* Task directions: Using the listing below, set down each line from the line containing "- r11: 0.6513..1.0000" through the line containing "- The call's", both ends included, exactly and with nothing added.
★ ★ ★
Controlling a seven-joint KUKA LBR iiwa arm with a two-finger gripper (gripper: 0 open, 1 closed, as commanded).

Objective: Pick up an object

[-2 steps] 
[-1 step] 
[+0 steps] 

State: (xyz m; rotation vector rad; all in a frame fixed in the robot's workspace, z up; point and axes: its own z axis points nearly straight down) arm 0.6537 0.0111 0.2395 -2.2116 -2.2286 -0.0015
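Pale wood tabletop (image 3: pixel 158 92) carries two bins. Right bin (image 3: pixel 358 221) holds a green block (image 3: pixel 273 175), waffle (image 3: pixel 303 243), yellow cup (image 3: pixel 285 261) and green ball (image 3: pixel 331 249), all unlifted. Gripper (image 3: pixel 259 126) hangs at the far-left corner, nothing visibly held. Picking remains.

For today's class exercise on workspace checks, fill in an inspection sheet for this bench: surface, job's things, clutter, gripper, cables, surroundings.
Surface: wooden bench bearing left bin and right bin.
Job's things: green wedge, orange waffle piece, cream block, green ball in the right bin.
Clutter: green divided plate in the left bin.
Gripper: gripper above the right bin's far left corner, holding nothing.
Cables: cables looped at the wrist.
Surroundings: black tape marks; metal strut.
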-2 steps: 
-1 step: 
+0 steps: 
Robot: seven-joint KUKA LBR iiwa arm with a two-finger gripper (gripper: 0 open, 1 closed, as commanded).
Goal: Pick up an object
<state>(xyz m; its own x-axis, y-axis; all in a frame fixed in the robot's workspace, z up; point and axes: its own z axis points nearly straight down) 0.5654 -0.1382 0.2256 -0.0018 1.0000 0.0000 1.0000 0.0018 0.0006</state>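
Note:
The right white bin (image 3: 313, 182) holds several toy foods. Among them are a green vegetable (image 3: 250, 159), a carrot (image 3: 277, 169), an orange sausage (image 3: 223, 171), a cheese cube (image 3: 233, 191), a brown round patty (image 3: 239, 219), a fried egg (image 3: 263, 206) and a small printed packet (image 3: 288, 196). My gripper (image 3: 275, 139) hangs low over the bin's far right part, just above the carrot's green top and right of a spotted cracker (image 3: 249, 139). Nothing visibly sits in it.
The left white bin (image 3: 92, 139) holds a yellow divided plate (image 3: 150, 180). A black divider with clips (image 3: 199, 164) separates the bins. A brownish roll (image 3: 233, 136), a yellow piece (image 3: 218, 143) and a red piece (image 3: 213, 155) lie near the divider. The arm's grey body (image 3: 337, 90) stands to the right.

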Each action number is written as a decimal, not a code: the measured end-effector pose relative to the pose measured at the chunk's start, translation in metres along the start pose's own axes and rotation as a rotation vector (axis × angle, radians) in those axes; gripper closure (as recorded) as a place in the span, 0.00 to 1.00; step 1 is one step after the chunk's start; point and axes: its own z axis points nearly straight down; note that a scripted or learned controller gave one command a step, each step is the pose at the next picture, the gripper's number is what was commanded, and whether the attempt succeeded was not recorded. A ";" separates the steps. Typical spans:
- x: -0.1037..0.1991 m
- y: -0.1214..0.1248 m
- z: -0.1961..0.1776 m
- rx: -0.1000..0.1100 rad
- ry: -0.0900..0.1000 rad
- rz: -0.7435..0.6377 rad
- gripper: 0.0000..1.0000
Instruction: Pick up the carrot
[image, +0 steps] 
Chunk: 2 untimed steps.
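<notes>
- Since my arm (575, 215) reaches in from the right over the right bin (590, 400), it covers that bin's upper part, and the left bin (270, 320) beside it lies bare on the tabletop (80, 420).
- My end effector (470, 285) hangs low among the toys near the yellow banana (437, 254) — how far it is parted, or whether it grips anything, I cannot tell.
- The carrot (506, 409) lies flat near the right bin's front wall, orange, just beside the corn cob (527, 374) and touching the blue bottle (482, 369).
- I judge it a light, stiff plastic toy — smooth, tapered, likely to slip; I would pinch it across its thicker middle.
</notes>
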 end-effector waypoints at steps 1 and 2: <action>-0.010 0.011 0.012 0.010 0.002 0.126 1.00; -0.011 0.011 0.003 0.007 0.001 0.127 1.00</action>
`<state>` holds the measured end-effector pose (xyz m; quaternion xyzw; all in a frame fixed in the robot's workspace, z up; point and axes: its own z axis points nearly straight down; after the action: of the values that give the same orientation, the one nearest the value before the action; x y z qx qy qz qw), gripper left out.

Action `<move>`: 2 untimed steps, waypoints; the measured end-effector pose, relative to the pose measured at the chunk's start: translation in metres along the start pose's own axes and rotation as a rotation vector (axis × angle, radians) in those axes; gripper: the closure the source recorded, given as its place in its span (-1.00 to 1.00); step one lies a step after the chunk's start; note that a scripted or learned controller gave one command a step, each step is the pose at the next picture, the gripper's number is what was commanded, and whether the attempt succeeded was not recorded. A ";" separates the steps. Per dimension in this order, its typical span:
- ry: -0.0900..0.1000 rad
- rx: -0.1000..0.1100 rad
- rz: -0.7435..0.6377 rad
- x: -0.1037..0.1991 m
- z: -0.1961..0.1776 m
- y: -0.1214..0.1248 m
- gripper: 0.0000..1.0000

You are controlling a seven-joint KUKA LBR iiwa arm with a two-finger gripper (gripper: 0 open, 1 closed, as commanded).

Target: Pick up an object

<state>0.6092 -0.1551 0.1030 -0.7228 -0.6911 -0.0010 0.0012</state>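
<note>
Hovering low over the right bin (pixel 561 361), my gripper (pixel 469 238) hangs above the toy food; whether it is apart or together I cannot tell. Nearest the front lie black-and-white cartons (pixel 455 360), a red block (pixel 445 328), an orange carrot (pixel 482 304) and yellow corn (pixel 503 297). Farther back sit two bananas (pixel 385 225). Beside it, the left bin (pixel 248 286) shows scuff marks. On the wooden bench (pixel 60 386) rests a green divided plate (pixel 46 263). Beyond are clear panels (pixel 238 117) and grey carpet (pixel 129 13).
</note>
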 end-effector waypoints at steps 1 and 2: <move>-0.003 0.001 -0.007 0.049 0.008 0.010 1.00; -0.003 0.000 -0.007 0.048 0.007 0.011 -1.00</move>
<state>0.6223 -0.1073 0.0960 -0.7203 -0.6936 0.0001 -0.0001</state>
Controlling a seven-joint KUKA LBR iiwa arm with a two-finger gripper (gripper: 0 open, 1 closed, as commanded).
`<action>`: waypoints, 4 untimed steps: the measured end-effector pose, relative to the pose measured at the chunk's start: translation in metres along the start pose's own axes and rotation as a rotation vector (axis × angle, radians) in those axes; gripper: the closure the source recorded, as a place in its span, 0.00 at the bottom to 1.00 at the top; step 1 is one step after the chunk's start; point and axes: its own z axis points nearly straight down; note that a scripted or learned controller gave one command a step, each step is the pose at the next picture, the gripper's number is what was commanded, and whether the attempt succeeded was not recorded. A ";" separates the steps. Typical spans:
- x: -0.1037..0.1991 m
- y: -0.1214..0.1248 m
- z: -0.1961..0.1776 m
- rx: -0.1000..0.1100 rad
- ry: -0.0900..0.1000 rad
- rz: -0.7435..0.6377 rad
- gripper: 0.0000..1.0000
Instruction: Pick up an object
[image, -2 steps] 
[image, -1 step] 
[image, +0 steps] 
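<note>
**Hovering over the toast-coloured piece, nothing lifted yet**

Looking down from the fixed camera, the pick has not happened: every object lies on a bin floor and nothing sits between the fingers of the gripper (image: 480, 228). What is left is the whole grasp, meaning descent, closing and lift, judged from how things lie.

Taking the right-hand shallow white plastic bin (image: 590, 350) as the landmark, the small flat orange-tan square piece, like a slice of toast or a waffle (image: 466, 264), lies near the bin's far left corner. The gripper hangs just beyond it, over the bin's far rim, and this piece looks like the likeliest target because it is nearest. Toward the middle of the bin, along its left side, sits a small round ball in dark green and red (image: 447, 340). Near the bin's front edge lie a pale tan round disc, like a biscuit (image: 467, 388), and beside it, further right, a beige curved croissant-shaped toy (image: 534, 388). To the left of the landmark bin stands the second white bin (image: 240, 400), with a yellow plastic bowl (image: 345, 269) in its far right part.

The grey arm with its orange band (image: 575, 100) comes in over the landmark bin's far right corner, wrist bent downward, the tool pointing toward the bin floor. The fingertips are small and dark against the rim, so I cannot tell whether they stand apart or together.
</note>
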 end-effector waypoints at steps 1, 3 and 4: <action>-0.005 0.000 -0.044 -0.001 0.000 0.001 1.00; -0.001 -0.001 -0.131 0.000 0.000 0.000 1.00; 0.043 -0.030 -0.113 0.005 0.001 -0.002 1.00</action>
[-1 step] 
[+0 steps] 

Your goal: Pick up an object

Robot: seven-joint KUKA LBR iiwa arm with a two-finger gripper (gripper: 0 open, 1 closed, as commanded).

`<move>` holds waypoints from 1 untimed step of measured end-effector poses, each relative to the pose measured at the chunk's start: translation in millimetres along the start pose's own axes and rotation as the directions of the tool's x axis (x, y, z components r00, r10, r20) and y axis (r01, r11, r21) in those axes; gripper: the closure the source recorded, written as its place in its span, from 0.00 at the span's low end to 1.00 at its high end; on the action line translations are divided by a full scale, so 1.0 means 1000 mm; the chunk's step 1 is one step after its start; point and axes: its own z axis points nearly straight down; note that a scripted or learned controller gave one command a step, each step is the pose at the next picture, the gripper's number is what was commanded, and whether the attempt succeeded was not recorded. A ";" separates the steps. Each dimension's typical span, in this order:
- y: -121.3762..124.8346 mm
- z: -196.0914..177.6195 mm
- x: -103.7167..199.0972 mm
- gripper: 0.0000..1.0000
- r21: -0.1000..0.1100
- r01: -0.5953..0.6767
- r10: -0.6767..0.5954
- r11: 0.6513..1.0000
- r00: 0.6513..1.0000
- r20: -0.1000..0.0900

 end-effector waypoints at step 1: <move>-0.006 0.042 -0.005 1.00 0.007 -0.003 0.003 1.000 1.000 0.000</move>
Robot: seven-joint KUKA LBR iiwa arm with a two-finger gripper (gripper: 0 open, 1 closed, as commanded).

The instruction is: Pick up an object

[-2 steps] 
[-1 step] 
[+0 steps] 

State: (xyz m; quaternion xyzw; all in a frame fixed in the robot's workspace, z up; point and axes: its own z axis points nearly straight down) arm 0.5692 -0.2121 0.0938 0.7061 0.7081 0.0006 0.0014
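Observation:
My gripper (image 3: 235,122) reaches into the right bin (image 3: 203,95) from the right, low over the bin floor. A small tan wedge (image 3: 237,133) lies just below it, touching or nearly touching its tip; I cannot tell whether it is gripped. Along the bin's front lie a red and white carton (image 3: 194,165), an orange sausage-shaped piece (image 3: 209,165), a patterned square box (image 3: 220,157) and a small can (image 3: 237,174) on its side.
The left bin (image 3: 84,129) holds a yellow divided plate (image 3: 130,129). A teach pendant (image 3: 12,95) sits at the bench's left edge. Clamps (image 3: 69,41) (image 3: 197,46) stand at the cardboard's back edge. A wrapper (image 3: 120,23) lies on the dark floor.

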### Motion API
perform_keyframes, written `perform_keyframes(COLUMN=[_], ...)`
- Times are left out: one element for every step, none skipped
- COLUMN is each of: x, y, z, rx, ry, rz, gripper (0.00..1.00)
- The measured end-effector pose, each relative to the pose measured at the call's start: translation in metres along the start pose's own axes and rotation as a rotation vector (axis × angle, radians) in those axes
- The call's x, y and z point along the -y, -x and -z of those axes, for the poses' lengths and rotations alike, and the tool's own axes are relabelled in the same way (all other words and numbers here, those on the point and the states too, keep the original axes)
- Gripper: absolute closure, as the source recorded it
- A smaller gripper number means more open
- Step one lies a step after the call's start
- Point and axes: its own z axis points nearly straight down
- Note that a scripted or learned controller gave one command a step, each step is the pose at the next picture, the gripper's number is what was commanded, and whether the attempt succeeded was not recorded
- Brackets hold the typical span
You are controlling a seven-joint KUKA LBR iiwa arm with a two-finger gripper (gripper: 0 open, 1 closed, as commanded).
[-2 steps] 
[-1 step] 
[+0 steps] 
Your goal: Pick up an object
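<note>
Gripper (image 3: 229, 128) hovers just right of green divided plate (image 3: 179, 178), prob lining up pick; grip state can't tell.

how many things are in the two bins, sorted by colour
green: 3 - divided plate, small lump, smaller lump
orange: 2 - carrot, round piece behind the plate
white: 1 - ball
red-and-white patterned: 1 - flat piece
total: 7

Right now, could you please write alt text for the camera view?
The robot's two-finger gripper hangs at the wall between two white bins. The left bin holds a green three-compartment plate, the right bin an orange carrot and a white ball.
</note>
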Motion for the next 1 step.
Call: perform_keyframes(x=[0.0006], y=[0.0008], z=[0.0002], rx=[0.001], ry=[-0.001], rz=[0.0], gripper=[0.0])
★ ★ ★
* Exercise output:
- r11: 0.6513..1.0000
- r00: 0.6513..1.0000
- r20: -0.1000..0.0900

 end-effector waypoints at step 1: <move>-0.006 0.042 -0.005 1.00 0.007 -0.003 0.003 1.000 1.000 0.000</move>
Robot: seven-joint KUKA LBR iiwa arm with a two-finger gripper (gripper: 0 open, 1 closed, as commanded).

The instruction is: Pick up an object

[-2 steps] 
[-1 step] 
[+0 steps] 

State: (xyz m; quaternion xyzw; all in a frame fixed in the robot's workspace, z up; point and axes: its own z axis points nearly straight down) arm 0.5692 -0.2121 0.0938 0.7061 0.7081 0.0006 0.0014
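Observation:
My gripper (image 3: 235,122) reaches into the right bin (image 3: 203,95) from the right, low over the bin floor. A small tan wedge (image 3: 237,133) lies just below it, touching or nearly touching its tip; I cannot tell whether it is gripped. Along the bin's front lie a red and white carton (image 3: 194,165), an orange sausage-shaped piece (image 3: 209,165), a patterned square box (image 3: 220,157) and a small can (image 3: 237,174) on its side.
The left bin (image 3: 84,129) holds a yellow divided plate (image 3: 130,129). A teach pendant (image 3: 12,95) sits at the bench's left edge. Clamps (image 3: 69,41) (image 3: 197,46) stand at the cardboard's back edge. A wrapper (image 3: 120,23) lies on the dark floor.
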
### Motion API
perform_keyframes, written `perform_keyframes(COLUMN=[_], ...)`
- Times are left out: one element for every step, none skipped
- COLUMN is each of: x, y, z, rx, ry, rz, gripper (0.00..1.00)
- The measured end-effector pose, each relative to the pose measured at the call's start: translation in metres along the start pose's own axes and rotation as a rotation vector (axis × angle, radians) in those axes
- The call's x, y and z point along the -y, -x and -z of those axes, for the poses' lengths and rotations alike, and the tool's own axes are relabelled in the same way (all other words and numbers here, those on the point and the states too, keep the original axes)

Nothing further belongs to this answer.